FIGURA 15: Diferenciações sociais (parte do Anexo T; Quirino, 2004)

Brevemente, pensando na estratificação social básica, temos um grupo que não possui a necessária renda para sobrevivência, representado pelo ‘indigente’; uma grupo que possui uma renda razoável, representado pelo ‘delegado’; e um grupo que possui uma renda superior à necessária para uma vida razoável, representada na referência a quem é ‘rico’. Nesse momento do texto, práticas materiais da justiça e segurança pública ganham visibilidade negativa, ao registrar que ‘não é possível’ que o Estado só atenda (ou privilegie tanto) a indivíduos mais abastados. Nessa representação, há um adendo quando se percebe a diferença racial dos personagens. A estratificação sócio-histórica brasileira ainda resulta em diferenças sociais para os afrodescendentes em relação aos eurodescendentes. É possível perceber como os discursos que sustentam a situação de ‘moradia nas ruas’ vão se mostrando em práticas materiais, históricas, discursivas, enredadas em crenças e valores.
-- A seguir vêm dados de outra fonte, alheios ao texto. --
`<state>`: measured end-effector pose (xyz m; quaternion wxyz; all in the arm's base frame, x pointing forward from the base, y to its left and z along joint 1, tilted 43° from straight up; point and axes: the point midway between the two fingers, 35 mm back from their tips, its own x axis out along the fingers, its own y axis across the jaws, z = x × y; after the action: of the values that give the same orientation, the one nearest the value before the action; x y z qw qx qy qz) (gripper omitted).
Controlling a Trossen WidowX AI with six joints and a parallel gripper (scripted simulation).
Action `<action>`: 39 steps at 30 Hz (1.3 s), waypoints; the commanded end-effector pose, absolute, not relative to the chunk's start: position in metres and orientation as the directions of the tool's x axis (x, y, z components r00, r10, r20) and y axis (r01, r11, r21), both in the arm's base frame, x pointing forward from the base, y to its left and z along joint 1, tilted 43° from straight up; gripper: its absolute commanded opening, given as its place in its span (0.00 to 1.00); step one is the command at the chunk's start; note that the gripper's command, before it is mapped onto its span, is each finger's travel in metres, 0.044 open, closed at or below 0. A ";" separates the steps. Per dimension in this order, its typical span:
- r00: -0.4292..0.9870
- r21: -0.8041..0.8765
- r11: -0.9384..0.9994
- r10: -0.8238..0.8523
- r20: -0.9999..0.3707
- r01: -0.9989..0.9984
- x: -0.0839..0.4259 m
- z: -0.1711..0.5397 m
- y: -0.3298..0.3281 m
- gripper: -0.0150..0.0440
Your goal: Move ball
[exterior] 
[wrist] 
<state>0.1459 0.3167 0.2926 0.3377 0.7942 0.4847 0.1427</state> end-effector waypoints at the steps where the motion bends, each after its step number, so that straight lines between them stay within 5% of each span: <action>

Ainda é preciso dizer que, nessa CE, os ‘moradores de rua’ estão ‘presentes’ no texto, na fala do delegado, para serem em seguida transformados em ‘ausentes’. Inclui-se ao dizer que ele (o cidadão) está como ‘todos os brasileiros’, trata-o como ‘você’, ‘amigo’, ‘amigão’ para ser representado, no fim, como ‘ninguém’.